Zus! Nog maar eens Zus. Toen er in het wat-was huis verwarming werd gelegd en de mannen in volle actie waren begrepen die al snel wat voor vlees ze met Zus in de kuip hadden.

Meestal vertrokken die mannen wel net als Zus thuis kwam van school, maar op een regenachtige woensdagnamiddag kwam ze naar beneden gestormd en vertelde aan mske dat die mannen vieze dingen deden en mske keek raar op, want de ene stond bij haar in de living op een ladder en was bezig met het plaatsen van een buis naar boven, richting kamer Zus. En ze vroeg Zus wàt dan zo erg was en Zus fluisterde dat de man die beneden stond iets door het gat naar boven had gestoken en dat de andere had gezegd dat het goed was want hij had zijn dingske gezien.

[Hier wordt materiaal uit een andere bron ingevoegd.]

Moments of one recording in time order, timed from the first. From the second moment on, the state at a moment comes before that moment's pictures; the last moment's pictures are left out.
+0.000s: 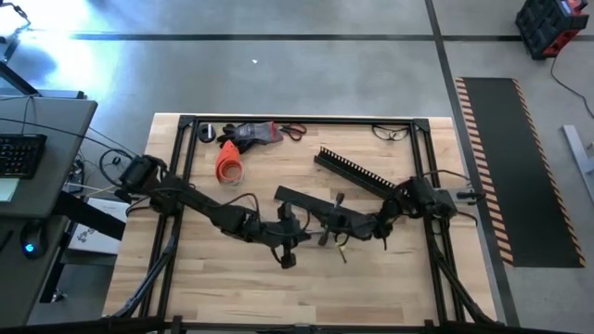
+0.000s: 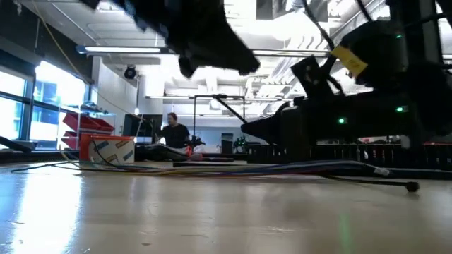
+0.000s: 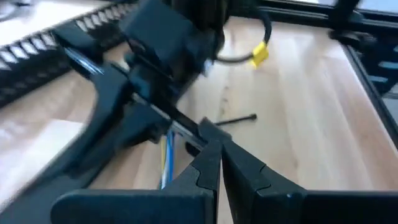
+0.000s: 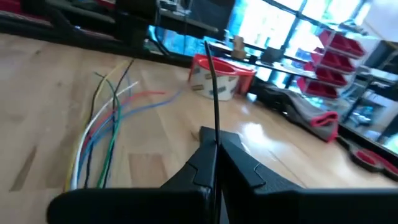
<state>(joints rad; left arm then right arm) -0.37 1.76 1.02 0.18 -0.37 -0.31 0.30 2.22 0.59 1.56 0.69 -0.23</state>
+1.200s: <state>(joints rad) -0.22 2.00 0.68 1.35 -0.35 -0.04 0.42 2.15 0.62 1.57 0.89 0.04</state>
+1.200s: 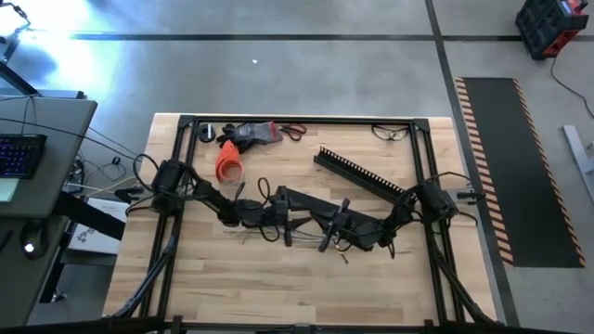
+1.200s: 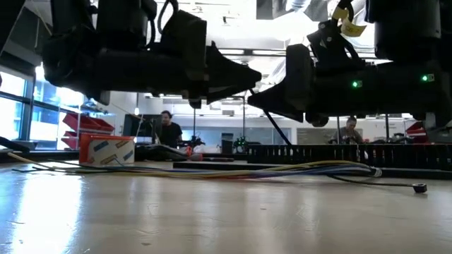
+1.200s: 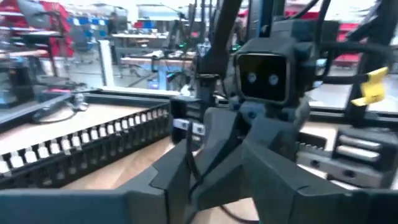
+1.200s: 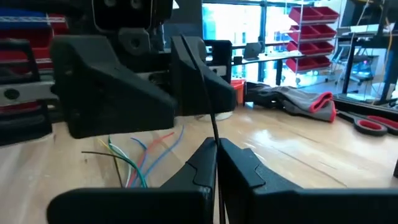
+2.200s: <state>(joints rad) -0.25 1.99 0.82 1.10 -0.39 0.11 0.57 1.81 0.58 1.02 1.11 0.10</state>
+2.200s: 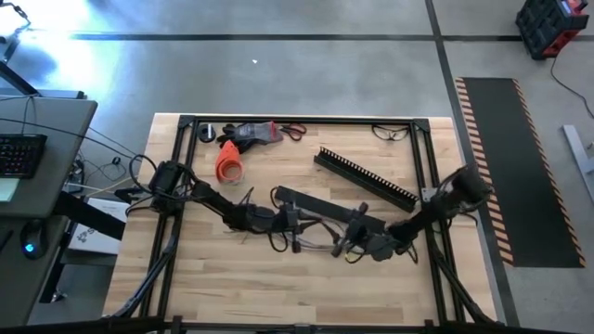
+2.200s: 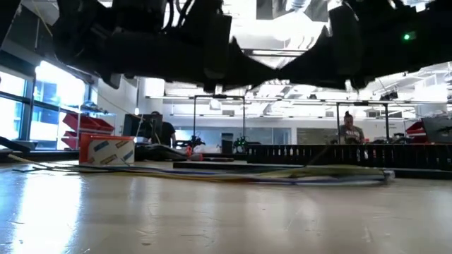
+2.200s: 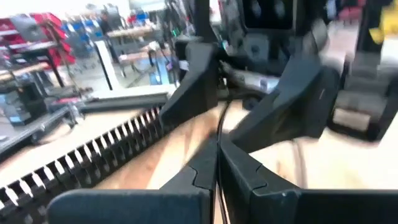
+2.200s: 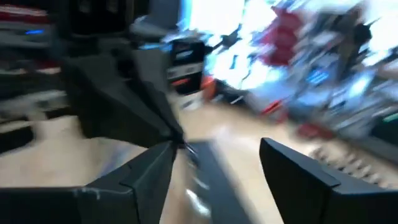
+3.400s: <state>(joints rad) -0.33 1.58 1.13 -0.08 -0.60 -0.07 0.60 1.42 0.62 0.12 0.64 0.20</state>
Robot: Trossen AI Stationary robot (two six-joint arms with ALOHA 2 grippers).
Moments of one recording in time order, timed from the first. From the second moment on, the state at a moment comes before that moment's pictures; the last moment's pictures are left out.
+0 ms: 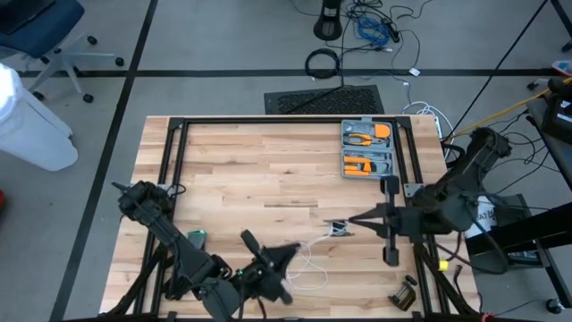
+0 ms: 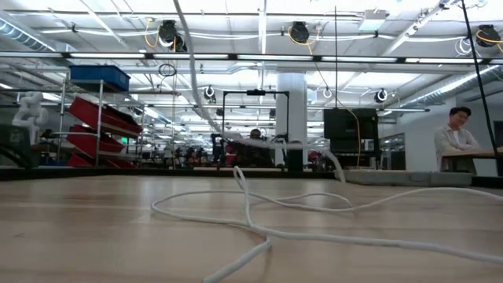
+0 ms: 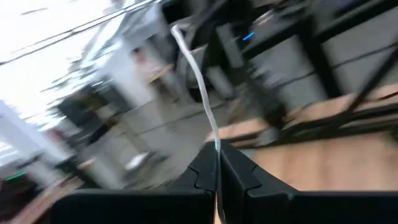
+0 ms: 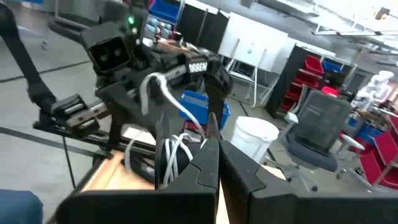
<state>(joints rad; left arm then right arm) -0.73 1.93 1.79 0.16 -1.28 0.58 0.81 1.09 1.15 -0.03 0.82 -0.28</state>
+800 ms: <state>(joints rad) -0.66 1.93 1.79 -0.35 -0.70 0.11 1.06 1.05 1.17 -0.03 1.00 -0.30</state>
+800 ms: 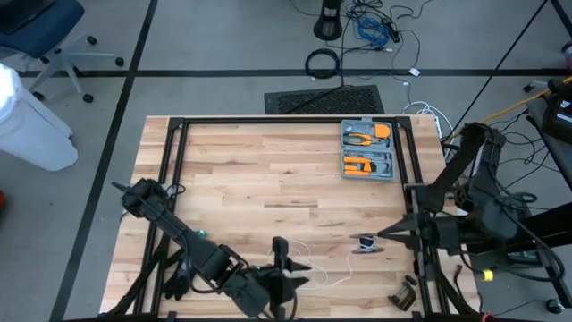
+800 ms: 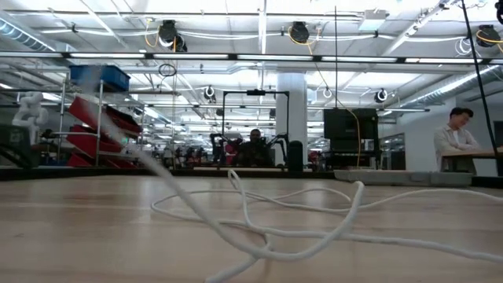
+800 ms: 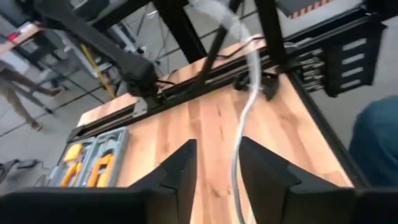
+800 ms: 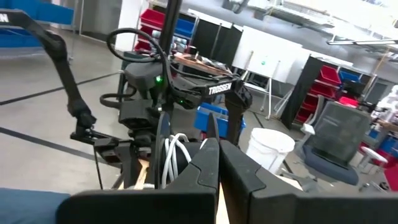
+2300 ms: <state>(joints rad) -0.43 1.98 1.76 0.05 -0.99 0.10 0.77 1.22 1.17 -0.02 1.43 -0.32</state>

En mske fluisterde terug dat hij helemaal niets verkeerd door dat gat had gestoken en ze zag de man grijnzen.

En Zus vond dat maar rare wezens en wou op geen enkel moment die vreemde mannen alleen op haar kamer laten en hield de wacht met een preciesheid van een champetter. Een kleine champetter dan toch, want ze was maar 6.

Toen even later de man van boven naar beneden riep dat de kemp op was, ging hij onmiddellijk daarop voort en zei: “maar dat is niets, ik zal dat hier eens aan de juffrouw vragen, die heeft toch haar tot onder haar gat”.

mske die dat hoorde, vreesde elk moment de bons te horen van de man boven, die op één of andere manier het onderspit dolf, maar hoorde enkel de woedende stappen van Zus op de trap, die naar beneden kwam met haar twee witte vlechten in één hand en zich nors naast mske op de zetel gooide.